### Your instructions:
All of the data is to be printed exactly, though the images must be left off.

### Given information:

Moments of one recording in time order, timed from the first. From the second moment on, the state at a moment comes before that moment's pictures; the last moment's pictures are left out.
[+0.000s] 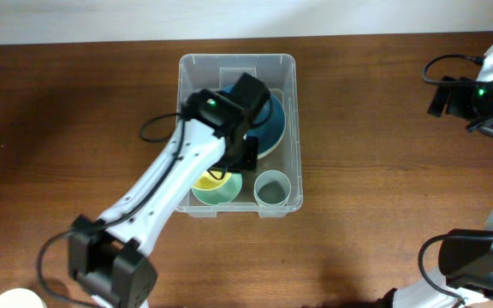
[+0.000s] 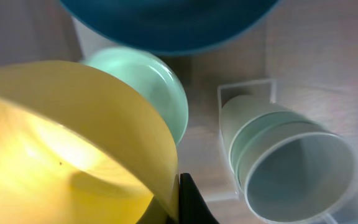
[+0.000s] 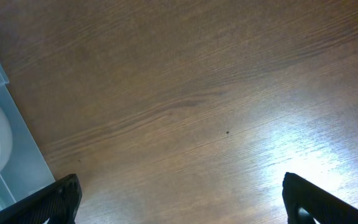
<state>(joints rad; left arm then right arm) -0.59 1.85 1.74 -1.34 -0.01 -0.44 -0.34 1.81 2.08 -1.56 -0.05 0.08</state>
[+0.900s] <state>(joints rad) -0.53 1.71 1.75 -1.30 -0.11 -0.47 -0.34 1.81 2.08 -1.56 -0.05 0.08</state>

### Your solution:
Moments of one recording in time order, timed from the first. From the second moment on, the state at a moment comes before that moment's pictures; the last moment's pictures are left out.
[+0.000s] 
[+0.000s] 
[+0.000s] 
<state>(joints rad; left arm then right arm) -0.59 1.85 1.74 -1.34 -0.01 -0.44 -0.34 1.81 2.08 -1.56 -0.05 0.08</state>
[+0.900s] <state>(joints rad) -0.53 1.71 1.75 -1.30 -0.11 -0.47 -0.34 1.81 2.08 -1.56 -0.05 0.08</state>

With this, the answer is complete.